### Task objective
Return the data exactly, apart from leaving out the pictures.

### Entries taken from a collection

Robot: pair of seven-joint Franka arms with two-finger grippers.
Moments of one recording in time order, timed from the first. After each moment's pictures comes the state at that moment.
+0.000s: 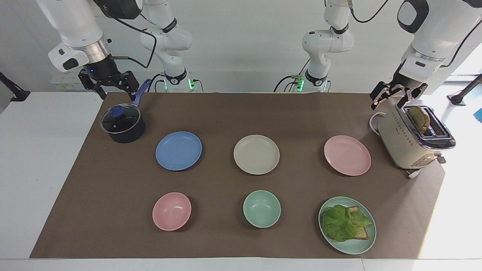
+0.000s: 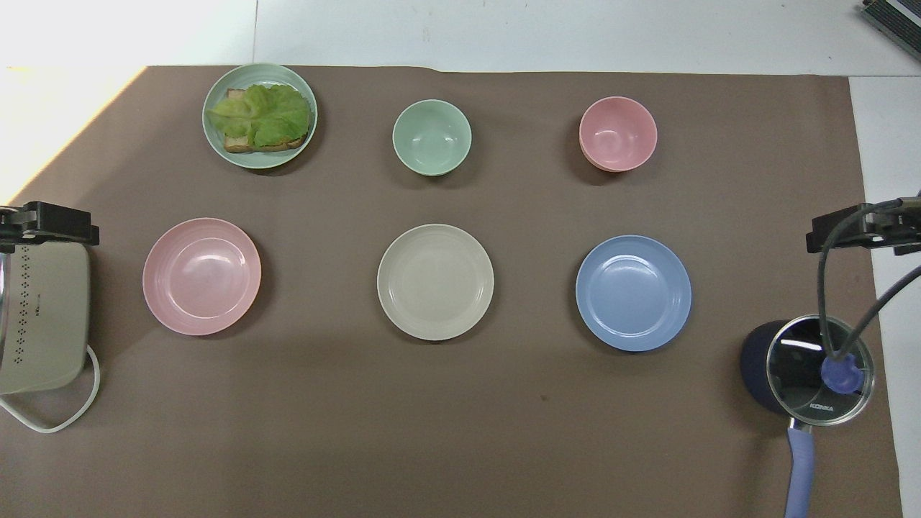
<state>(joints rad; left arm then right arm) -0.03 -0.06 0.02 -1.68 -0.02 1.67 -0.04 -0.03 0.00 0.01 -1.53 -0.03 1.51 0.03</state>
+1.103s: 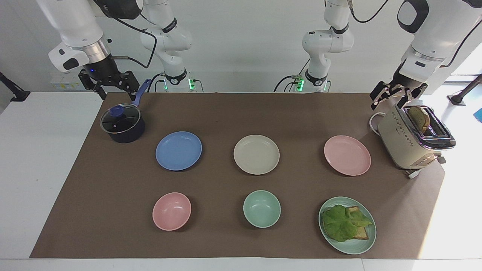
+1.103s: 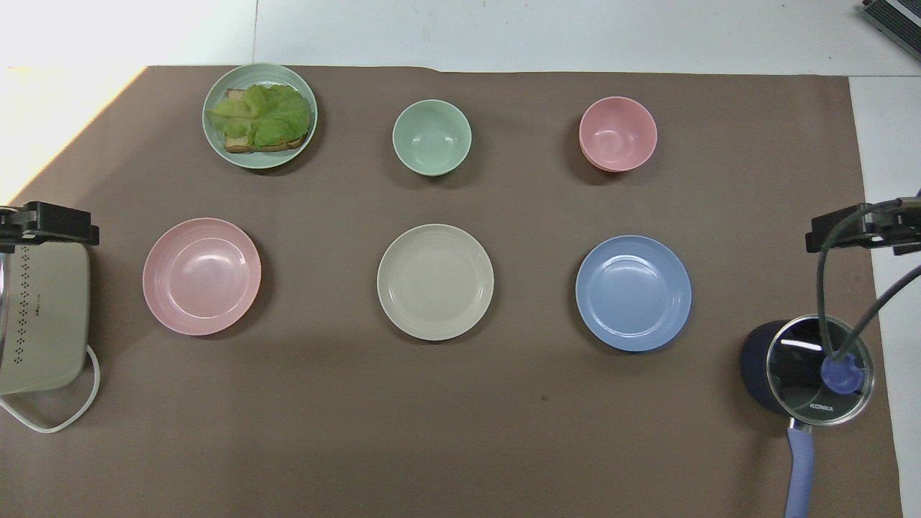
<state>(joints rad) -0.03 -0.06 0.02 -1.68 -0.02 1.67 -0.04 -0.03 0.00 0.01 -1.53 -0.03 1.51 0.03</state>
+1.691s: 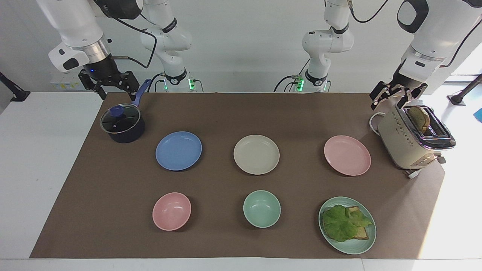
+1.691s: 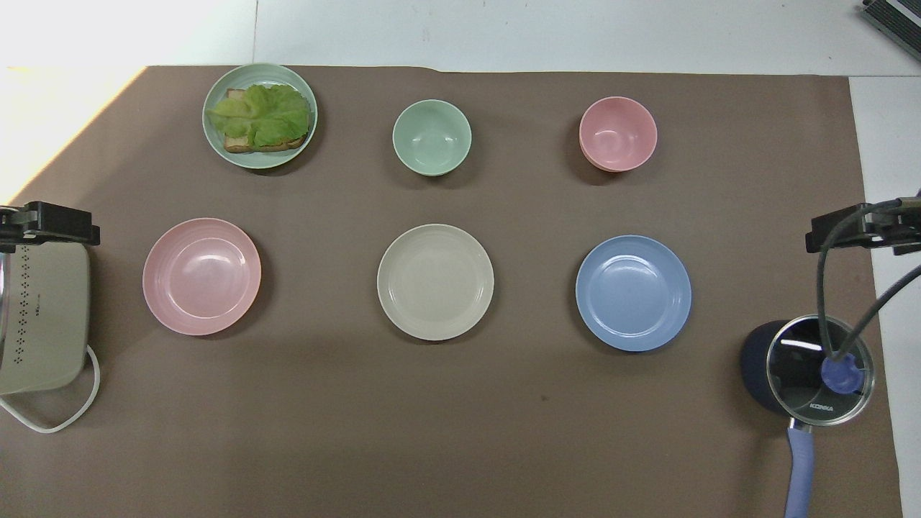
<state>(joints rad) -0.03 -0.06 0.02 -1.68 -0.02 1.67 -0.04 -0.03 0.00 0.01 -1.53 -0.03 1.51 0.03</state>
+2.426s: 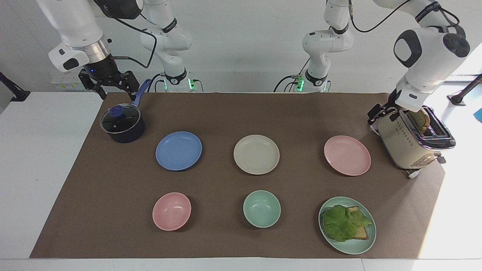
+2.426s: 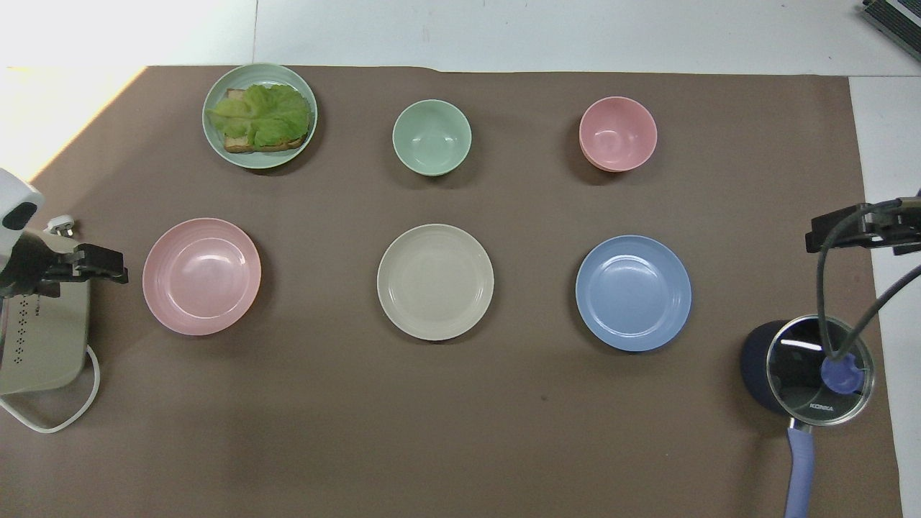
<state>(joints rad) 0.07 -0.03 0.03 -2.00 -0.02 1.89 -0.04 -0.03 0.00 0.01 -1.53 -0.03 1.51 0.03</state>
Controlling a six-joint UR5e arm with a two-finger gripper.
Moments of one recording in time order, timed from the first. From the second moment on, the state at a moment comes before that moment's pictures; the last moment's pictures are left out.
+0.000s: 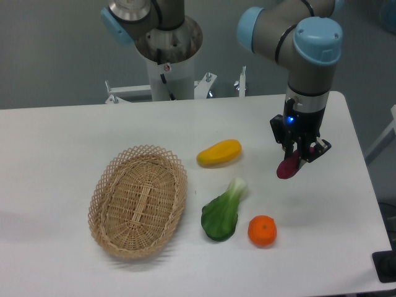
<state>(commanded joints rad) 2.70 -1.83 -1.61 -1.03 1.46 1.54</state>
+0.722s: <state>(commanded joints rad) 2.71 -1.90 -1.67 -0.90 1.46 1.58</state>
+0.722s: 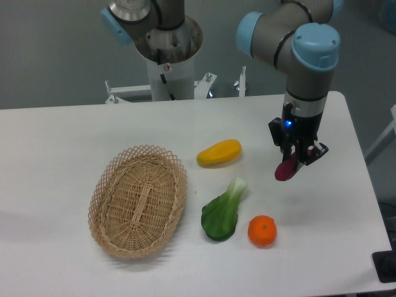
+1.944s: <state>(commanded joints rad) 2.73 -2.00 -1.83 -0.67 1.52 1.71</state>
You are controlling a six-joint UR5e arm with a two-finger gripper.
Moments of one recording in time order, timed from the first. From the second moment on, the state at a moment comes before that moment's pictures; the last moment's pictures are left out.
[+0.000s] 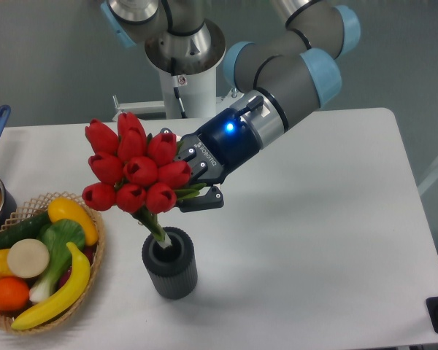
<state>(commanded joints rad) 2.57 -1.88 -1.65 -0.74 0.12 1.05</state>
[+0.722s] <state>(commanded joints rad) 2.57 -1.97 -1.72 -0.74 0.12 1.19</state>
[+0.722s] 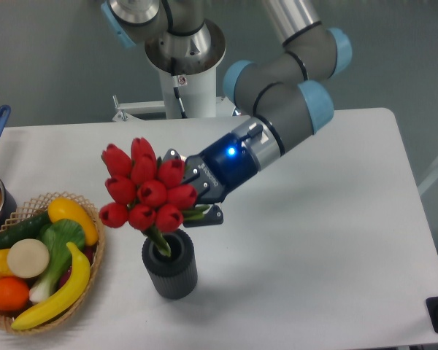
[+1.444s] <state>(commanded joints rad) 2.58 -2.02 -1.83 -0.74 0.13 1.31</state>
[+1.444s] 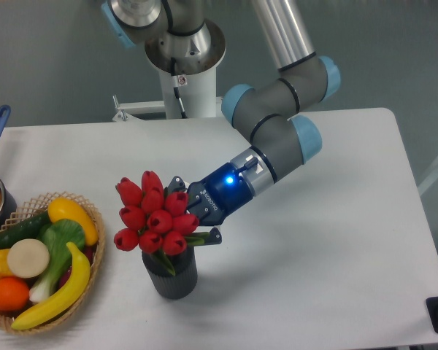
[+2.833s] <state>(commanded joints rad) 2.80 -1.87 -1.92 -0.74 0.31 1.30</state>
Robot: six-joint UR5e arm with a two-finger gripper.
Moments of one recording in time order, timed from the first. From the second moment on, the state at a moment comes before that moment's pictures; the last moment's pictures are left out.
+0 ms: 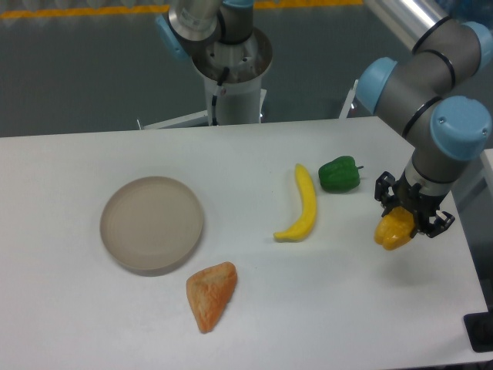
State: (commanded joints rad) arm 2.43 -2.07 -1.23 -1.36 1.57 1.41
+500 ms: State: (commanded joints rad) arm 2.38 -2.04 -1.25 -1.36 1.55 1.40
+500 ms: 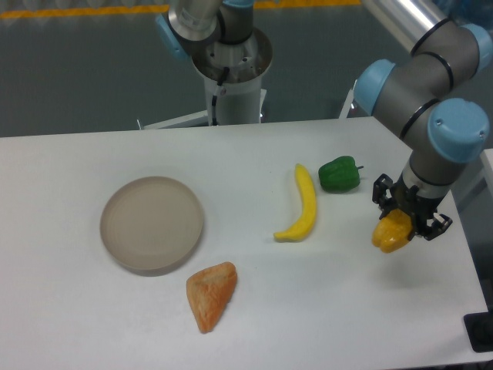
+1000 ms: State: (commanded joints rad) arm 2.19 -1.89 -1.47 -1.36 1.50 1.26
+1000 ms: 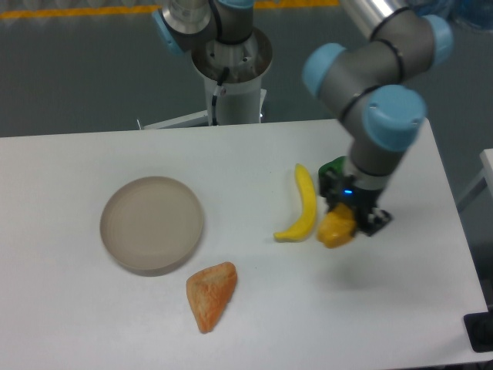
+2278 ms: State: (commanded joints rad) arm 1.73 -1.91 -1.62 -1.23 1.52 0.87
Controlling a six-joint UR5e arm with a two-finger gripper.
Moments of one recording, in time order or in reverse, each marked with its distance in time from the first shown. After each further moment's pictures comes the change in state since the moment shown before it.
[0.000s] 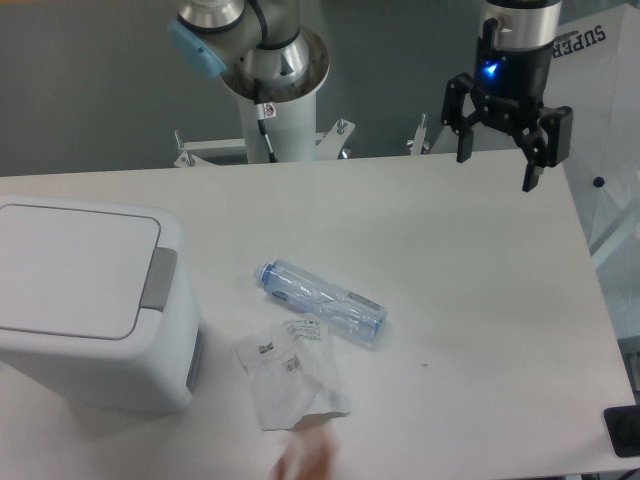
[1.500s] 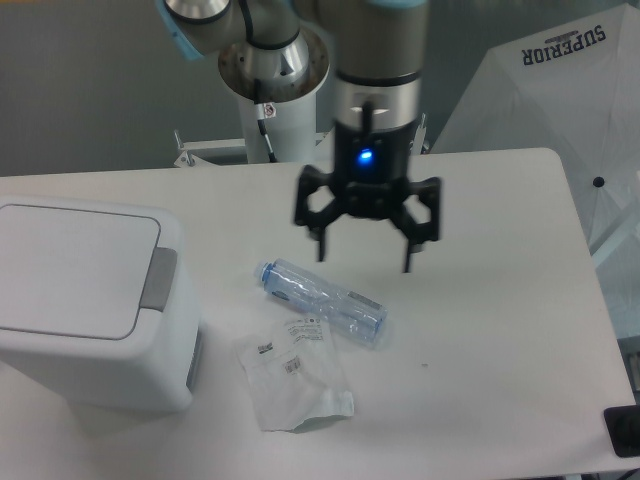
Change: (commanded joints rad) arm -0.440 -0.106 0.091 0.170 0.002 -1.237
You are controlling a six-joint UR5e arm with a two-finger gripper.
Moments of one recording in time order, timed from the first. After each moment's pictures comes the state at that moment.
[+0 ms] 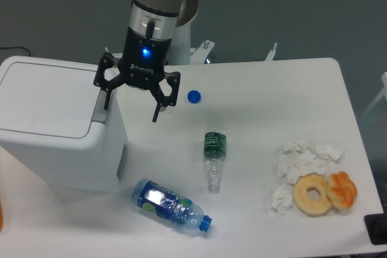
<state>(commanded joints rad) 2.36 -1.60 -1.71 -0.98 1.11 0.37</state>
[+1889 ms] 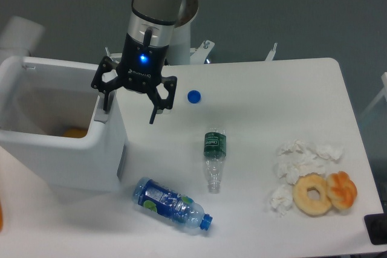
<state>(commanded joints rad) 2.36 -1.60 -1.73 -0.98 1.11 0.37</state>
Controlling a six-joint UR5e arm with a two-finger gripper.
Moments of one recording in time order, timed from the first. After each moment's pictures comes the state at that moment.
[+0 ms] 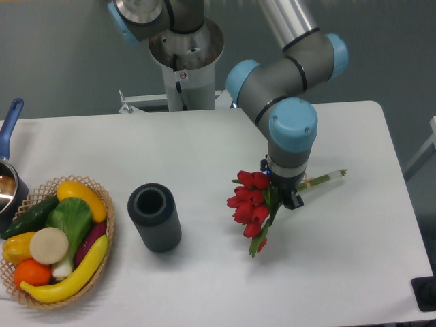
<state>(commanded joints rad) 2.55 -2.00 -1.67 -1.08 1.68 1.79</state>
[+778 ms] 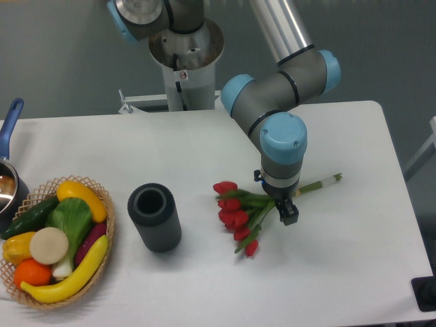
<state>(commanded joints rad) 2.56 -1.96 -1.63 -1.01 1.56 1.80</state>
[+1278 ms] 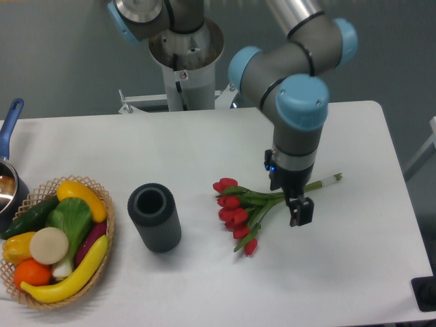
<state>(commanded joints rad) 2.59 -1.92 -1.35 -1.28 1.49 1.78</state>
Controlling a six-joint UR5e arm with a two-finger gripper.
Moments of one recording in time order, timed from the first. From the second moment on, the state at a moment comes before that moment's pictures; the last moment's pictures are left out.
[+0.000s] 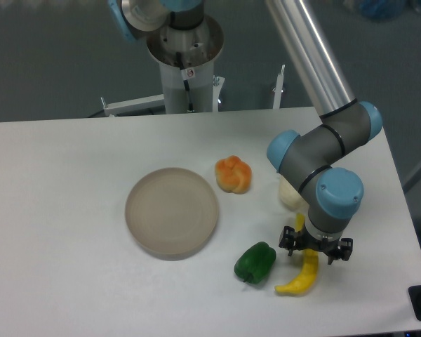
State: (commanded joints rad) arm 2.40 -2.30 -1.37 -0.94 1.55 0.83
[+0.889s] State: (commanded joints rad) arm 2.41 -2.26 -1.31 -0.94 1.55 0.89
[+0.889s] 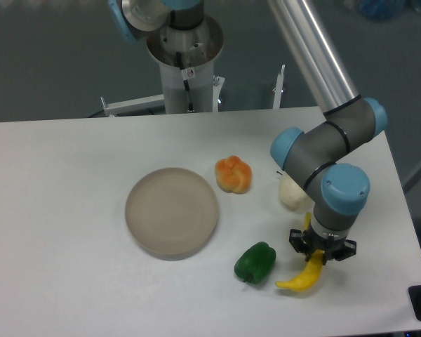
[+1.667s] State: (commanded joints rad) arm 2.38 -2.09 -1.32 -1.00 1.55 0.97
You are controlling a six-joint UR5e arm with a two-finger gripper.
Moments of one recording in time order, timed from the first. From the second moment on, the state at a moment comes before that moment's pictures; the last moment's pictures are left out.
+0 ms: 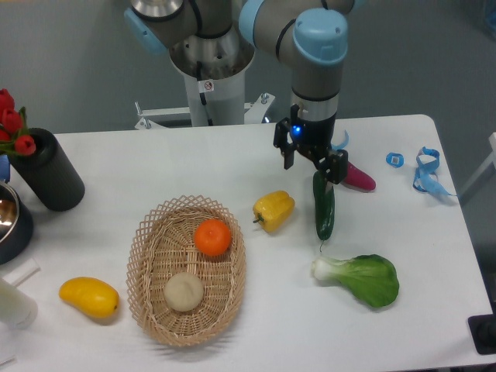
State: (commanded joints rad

### Task solution
Robot: pair of seven-joint Franka arms with two-finger grippers.
Moments of one recording in time order, timed from the first. After each moment's pictures comes the state at that moment.
+0.000s: 
+0.000s: 
<state>(joints rad; left arm then right arm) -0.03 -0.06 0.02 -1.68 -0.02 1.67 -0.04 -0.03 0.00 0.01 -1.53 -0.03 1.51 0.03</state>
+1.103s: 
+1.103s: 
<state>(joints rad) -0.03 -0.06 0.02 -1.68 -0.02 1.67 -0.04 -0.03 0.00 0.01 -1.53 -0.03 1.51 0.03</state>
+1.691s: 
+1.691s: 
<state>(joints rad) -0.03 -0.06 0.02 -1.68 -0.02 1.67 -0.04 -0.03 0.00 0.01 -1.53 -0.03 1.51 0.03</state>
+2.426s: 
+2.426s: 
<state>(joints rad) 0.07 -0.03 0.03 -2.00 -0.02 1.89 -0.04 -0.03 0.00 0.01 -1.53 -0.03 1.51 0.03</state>
Controlling a six-joint UR5e arm with a two-finger gripper.
Moments of one recording in time order, timed from the first. From the second moment on, the state at a moment comes before that moment's pictures; the last moment's pictures are left out.
+0.000s: 
<state>(commanded joints rad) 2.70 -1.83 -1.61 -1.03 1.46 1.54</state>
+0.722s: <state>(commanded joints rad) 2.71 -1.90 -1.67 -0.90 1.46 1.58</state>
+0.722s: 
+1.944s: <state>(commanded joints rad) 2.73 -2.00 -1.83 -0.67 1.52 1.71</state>
You are controlling a six-joint UR5e arm with a two-finger gripper.
Moments of one recording in time order, timed from the first. From the second moment on, the state at a moment comes before that moment's pictures; the last moment's pictures are left out.
[+0.000s] 
<state>(commanded joints rad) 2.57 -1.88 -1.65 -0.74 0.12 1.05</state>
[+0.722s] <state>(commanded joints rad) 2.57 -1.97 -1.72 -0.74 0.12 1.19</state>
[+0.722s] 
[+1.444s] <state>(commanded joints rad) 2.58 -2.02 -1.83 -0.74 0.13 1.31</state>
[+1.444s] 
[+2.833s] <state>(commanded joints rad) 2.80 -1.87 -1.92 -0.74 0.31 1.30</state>
Robot: six-joint UR5e arm with a two-finger gripper.
Moments of one recording in time order, timed from the first. From the second moment on, the state at a moment comes before that moment's pictures; the last moment's pictures are left out.
+0 ms: 
State: (commanded joints rad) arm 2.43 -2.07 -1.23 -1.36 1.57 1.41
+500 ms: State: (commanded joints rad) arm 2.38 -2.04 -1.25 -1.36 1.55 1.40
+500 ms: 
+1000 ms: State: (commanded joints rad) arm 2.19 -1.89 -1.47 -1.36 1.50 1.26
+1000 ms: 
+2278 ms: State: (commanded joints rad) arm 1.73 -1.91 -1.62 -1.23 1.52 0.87
Controlling a six-joint UR5e arm with a two-finger gripper.
Moments of one recording, in time order or in reverse, each marked with its distance in time from the first shown. After each further moment's pictures comes the change in state since the moment shown before it.
[0.000s] 
[1.500s] 
Change: (commanded joints rad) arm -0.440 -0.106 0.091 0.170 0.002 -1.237
You are controlling a six-joint UR5e arm with a two-finger gripper.
Moments of one recording in time order, timed from the first. After each moment's pictures comes the state at that moment.
[+0 ms] 
<state>(commanded joints rad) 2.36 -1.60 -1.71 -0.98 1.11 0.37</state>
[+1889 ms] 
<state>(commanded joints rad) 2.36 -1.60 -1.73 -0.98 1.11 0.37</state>
Controlling a six-joint UR5e arm with a two-finger gripper.
Moments of one recording in time order, timed from the first. After each moment's pictures comes the state at that moment.
[+0 ms] 
<state>(commanded joints rad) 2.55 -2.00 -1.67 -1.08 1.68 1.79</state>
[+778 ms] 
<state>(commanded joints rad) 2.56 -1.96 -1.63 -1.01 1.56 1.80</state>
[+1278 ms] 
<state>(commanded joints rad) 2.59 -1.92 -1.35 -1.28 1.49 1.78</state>
Controlling a six-joint UR5e arm with a two-finger gripper.
Moments of one recording in time order, timed from the first. From the second moment on, the state at a moment comes before that moment's pictures; the last moment's pictures are left out.
[+0.000s] 
State: (commanded joints rad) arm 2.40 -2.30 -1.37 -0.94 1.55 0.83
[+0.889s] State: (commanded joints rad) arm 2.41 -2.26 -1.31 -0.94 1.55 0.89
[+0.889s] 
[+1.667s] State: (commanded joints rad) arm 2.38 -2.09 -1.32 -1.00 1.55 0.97
You are controlling a six-joint UR5e arm with a two-finger gripper.
Moments of one recording in time order, timed from the first. From the second moment on, the state at a moment comes before that moment's pictures; the last moment's pictures are left out.
+0 ms: 
State: (commanded joints rad

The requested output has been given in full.